The newly elected pope turns out to be a biological woman, who was “raised a man,” and “looks like a man,” Fr. Meyer said. Fr. Meyer emphasized Church teaching that a woman cannot be ordained a priest. He referenced a 1994 statement from Pope St. John Paul II, who said: “I declare that the Church has no authority whatsoever to confer priestly ordination on women and that this judgment is to be definitively held by all the Church’s faithful.”
“There has to be a point where you say, ‘Absolutely not, enough is enough,’” he said. “‘I don’t need to see ‘Conclave,’ and neither do you.’”
A professor writing for the Archdiocese of Los Angeles’ Angelus News also criticized the movie, which is based off of a novel by Robert Harris, as “a badly written, poorly researched, half-baked mystery that takes itself too seriously but turns at times into unwitting comedy.” Stefano Rebeggiani wrote in his review of the movie that “It is so simplistic, ignorant, and shallow that it feels like it was written for an audience of 12-year-olds.”
Rebeggiani is an associate professor of Classics at the University of Southern California.

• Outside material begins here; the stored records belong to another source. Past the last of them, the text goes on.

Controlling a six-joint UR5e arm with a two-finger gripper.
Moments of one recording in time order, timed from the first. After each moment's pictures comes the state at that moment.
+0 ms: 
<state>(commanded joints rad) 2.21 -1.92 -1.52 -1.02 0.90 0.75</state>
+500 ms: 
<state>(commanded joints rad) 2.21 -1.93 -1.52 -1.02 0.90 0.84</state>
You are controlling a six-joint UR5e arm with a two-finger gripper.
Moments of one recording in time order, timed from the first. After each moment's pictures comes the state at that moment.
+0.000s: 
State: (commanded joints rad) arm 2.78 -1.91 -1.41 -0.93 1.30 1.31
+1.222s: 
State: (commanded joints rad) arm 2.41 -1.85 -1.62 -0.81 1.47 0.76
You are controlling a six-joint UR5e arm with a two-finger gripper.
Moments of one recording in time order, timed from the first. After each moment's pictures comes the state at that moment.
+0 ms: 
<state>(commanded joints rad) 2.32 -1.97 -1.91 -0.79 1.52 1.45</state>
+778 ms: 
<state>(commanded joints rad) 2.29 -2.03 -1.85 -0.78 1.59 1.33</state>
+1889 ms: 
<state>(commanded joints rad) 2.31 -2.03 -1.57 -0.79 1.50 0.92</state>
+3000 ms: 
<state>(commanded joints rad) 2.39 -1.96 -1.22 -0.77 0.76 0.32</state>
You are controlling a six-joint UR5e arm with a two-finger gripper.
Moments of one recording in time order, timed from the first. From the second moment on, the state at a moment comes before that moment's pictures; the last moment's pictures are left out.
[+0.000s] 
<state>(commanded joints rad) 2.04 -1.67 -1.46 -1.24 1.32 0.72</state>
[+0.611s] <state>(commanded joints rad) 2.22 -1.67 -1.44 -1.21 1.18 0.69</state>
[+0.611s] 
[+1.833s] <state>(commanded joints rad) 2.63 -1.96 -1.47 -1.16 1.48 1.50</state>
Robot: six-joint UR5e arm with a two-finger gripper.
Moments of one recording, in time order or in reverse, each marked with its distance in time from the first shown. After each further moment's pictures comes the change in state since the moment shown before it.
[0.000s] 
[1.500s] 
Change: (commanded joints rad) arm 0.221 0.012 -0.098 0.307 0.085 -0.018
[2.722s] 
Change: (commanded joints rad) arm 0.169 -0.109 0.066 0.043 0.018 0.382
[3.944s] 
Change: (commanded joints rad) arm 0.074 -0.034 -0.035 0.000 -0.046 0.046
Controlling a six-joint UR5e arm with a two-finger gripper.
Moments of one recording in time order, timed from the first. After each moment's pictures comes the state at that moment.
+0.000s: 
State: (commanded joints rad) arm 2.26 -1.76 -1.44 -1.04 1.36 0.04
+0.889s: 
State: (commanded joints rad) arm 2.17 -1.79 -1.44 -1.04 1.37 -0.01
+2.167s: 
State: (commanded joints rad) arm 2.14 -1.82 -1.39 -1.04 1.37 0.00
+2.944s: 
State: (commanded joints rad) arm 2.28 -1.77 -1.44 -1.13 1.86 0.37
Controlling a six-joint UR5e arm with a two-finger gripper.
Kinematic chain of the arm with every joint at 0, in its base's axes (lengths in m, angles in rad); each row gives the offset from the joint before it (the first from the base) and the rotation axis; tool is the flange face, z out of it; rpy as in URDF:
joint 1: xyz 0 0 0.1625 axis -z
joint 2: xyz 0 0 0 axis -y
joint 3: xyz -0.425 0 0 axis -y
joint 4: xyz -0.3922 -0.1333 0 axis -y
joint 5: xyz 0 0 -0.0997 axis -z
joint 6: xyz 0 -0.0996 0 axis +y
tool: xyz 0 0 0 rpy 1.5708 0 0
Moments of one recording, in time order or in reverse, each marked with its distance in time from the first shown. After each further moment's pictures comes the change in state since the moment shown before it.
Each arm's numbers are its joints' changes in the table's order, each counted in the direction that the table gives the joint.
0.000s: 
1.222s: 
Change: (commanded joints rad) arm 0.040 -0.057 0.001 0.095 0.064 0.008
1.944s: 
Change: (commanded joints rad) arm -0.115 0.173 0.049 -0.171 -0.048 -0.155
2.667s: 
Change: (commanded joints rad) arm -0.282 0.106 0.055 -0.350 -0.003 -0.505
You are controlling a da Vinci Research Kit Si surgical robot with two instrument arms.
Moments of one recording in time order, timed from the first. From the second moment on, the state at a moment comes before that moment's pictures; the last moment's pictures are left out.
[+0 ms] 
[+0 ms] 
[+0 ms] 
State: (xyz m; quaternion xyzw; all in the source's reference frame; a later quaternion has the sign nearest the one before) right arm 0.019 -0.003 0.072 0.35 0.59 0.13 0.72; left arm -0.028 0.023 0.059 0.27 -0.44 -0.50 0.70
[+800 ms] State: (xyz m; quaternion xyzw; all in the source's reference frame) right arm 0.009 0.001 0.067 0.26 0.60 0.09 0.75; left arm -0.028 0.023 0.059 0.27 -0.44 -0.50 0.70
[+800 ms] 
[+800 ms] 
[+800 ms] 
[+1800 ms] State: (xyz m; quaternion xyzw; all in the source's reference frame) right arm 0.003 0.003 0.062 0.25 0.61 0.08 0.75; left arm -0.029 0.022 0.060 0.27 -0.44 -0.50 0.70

Acknowledging the film’s anti-Catholic bias, he criticized it for being “just plain bad,” noting that it is filled with “a whole lot of cliches and stereotypes.” When a new, mysterious so-called cardinal enters shortly after the film begins, Rebeggiani explains that it is evident who will be the next pope. While all the other cardinals “are corrupt and two-faced,” focusing on wealth and power, this new so-called cardinal is not, and rather focuses on those in need.
Rebeggiani also described a speech given by this so-called cardinal as “so full of platitudes it could have been written by ChatGPT.” “I am not surprised that a movie so bad was produced,” Rebeggiani concluded: “I am surprised to see a respected cast of actors associated with such uninspiring material.”
Since most film critics are atheists, agnostics, or pagans, they will gush over a film like this. The only movies they like about Catholics or Christianity are those that attack it.
When the pedophile priest scandal hit its peak, the Catholic Church found that pedophilia represented only 2% of priests, the same as the general population.